_Task directions:_ Extract every record, keeping each one exactly as it is.

-*-

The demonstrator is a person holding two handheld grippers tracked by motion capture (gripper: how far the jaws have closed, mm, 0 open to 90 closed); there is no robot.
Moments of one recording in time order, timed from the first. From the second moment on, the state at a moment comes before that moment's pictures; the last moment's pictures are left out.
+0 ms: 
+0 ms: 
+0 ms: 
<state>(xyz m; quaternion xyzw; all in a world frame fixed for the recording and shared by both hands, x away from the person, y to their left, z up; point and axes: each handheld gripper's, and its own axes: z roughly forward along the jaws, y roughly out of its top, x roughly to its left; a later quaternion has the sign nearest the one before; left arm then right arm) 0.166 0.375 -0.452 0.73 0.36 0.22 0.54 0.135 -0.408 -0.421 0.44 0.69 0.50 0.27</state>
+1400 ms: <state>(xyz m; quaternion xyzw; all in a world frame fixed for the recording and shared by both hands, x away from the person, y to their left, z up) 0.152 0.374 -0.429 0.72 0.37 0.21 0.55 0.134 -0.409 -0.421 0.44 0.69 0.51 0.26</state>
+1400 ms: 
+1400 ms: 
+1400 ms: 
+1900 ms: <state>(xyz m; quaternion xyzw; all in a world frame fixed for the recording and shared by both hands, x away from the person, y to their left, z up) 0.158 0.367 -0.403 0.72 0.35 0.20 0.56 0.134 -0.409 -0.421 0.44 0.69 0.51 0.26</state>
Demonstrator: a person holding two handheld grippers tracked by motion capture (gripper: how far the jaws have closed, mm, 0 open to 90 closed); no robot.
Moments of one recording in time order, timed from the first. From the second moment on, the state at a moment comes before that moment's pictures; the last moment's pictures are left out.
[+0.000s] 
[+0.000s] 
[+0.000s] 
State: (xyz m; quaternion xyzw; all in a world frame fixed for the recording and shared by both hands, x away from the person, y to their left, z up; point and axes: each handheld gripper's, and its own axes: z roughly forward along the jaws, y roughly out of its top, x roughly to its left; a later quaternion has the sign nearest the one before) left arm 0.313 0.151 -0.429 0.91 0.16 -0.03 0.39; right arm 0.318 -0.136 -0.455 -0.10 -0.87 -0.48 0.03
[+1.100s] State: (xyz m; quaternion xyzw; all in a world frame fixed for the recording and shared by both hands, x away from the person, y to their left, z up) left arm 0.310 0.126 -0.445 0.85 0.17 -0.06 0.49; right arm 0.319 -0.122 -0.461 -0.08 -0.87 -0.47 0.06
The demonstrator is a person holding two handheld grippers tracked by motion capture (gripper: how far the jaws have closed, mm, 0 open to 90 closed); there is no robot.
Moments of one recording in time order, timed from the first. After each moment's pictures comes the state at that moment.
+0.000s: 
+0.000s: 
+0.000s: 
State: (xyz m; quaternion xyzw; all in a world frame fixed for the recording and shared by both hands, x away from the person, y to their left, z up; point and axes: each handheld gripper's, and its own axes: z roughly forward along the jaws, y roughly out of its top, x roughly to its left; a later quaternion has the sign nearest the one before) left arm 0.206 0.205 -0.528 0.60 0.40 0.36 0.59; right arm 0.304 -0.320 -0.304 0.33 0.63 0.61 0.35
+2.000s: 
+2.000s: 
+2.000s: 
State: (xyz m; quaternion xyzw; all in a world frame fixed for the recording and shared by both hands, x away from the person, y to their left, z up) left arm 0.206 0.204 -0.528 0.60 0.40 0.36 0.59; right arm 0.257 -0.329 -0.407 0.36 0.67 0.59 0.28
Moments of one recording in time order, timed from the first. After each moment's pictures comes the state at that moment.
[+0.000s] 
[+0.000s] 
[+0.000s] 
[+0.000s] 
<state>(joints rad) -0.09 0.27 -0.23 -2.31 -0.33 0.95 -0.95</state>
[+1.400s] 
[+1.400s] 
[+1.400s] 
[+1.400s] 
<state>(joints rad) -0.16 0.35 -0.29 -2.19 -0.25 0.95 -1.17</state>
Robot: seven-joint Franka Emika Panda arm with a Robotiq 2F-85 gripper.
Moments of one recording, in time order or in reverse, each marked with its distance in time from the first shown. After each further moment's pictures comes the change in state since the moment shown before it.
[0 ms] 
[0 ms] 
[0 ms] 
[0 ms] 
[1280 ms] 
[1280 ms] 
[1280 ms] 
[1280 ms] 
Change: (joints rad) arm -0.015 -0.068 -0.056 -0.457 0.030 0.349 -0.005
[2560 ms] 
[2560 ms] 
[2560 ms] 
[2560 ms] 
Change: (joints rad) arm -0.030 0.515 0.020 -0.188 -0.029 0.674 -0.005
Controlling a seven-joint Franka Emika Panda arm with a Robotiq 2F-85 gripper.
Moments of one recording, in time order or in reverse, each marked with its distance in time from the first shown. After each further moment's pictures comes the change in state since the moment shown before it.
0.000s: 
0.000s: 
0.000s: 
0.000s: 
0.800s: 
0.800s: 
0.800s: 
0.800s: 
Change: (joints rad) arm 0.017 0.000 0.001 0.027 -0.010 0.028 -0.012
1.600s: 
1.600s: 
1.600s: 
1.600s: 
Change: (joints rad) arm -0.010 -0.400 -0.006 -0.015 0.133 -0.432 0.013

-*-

_Answer:_
The demonstrator is a person holding two handheld grippers tracked by motion capture (gripper: how far the jaws have closed, mm, 0 open to 90 closed); there is no robot.
Moments of one recording in time order, timed from the first. From the second moment on, the state at a moment comes before that moment's pictures; the last moment's pictures are left out.
+0 ms: 
+0 ms: 
+0 ms: 
<state>(xyz m; quaternion xyzw; all in a world frame fixed for the recording and shared by both hands, x away from the person, y to their left, z up; point and axes: each handheld gripper's, and its own axes: z roughly forward along the jaws, y roughly out of its top, x roughly to its left; a later quaternion has the sign nearest the one before; left arm then right arm) 0.166 0.375 -0.452 0.73 0.36 0.22 0.54 0.135 -0.408 -0.421 0.44 0.69 0.50 0.27</state>
+1400 ms: <state>(xyz m; quaternion xyzw; all in a world frame fixed for the recording and shared by both hands, x away from the person, y to their left, z up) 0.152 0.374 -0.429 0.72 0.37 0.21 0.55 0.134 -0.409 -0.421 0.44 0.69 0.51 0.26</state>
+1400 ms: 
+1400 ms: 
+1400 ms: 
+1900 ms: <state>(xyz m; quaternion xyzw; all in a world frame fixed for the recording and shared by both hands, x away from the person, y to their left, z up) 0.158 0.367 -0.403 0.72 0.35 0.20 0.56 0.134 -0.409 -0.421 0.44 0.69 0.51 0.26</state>
Demonstrator: a person holding two handheld grippers tracked by motion capture (gripper: how far the jaws have closed, mm, 0 open to 90 closed); no robot.
Moments of one recording in time order, timed from the first. From the second moment on, the state at a moment comes before that moment's pictures; the last moment's pictures are left out.
[+0.000s] 
[+0.000s] 
[+0.000s] 
State: (xyz m; quaternion xyzw; all in a world frame fixed for the recording and shared by both hands, x away from the person, y to their left, z up; point and axes: each handheld gripper's, and its own axes: z roughly forward along the jaws, y roughly out of its top, x roughly to its left; a later quaternion has the sign nearest the one before) left arm 0.313 0.151 -0.429 0.91 0.16 -0.03 0.39; right arm 0.318 -0.136 -0.455 -0.10 -0.87 -0.48 0.03
[+1.100s] State: (xyz m; quaternion xyzw; all in a world frame fixed for the recording and shared by both hands, x away from the person, y to their left, z up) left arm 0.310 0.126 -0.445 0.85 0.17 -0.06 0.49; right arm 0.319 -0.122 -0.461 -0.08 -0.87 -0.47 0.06
The demonstrator is a person holding two handheld grippers tracked by motion capture (gripper: how far the jaws have closed, mm, 0 open to 90 closed); there is no robot.
Moments of one recording in time order, timed from the first. After each moment's pictures comes the state at that moment.
+0.000s: 
+0.000s: 
+0.000s: 
State: (xyz m; quaternion xyzw; all in a world frame fixed for the recording and shared by both hands, x away from the person, y to their left, z up; point and axes: each handheld gripper's, and its own axes: z roughly forward along the jaws, y roughly out of its top, x roughly to its left; a later quaternion has the sign nearest the one before) left arm 0.206 0.205 -0.528 0.60 0.40 0.36 0.59; right arm 0.304 -0.320 -0.304 0.33 0.63 0.61 0.35
+2.000s: 
+2.000s: 
+2.000s: 
State: (xyz m; quaternion xyzw; all in a world frame fixed for the recording and shared by both hands, x away from the person, y to their left, z up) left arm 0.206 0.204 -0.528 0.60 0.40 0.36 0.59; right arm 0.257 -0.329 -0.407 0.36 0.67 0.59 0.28
Moments of one recording in time order, timed from the first. After each moment's pictures comes the state at that moment.
[+0.000s] 
[+0.000s] 
[+0.000s] 
[+0.000s] 
<state>(joints rad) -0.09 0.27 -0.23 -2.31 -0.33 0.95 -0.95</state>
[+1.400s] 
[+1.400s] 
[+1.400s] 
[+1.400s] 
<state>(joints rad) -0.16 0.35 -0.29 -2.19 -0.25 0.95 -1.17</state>
Robot: seven-joint Franka Emika Panda arm with a Robotiq 2F-85 gripper.
Moments of one recording, in time order or in reverse, each marked with its distance in time from the first shown. After each further moment's pictures comes the change in state since the moment shown before it.
[0 ms] 
[0 ms] 
[0 ms] 
[0 ms] 
[1280 ms] 
[1280 ms] 
[1280 ms] 
[1280 ms] 
Change: (joints rad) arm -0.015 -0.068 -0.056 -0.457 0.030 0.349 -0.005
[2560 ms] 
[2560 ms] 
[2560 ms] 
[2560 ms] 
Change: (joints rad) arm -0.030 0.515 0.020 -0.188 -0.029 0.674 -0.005
Controlling a seven-joint Franka Emika Panda arm with a Robotiq 2F-85 gripper.
Moments of one recording, in time order or in reverse, each marked with its distance in time from the first shown. After each further moment's pictures comes the change in state since the moment shown before it.
0.000s: 
0.000s: 
0.000s: 
0.000s: 
0.800s: 
0.800s: 
0.800s: 
0.800s: 
Change: (joints rad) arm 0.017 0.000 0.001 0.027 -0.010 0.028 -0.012
1.600s: 
1.600s: 
1.600s: 
1.600s: 
Change: (joints rad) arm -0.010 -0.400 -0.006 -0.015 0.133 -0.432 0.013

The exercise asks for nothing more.